(Try it): Examine the listing below and state how many of its lines contain the word "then". Write only the number.
##############################
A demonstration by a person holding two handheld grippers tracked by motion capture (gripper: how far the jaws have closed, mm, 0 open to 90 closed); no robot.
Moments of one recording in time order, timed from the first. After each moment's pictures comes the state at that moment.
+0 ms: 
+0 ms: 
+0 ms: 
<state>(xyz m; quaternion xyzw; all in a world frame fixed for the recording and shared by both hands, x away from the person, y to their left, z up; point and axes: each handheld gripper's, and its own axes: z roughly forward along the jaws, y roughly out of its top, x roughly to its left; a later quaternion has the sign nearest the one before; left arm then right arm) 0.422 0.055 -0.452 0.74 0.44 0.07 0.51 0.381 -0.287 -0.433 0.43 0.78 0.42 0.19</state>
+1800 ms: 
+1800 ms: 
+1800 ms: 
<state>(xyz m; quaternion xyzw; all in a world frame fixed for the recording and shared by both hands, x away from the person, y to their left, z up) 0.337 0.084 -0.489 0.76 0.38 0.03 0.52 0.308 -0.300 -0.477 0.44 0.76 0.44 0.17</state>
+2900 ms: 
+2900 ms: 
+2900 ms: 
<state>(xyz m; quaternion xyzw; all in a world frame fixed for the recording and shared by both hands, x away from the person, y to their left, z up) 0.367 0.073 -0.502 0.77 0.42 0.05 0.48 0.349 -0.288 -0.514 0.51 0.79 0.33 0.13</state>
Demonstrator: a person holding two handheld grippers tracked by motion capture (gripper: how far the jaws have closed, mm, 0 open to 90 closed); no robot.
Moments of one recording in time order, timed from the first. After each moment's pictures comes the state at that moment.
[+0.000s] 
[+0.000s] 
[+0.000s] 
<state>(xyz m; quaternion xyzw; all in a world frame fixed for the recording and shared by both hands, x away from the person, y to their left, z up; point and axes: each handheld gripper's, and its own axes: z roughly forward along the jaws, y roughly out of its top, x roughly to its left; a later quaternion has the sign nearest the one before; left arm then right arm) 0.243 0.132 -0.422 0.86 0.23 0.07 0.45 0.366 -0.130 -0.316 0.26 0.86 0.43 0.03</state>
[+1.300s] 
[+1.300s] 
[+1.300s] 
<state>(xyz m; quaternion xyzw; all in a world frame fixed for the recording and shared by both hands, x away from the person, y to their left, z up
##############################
(Written solution): 2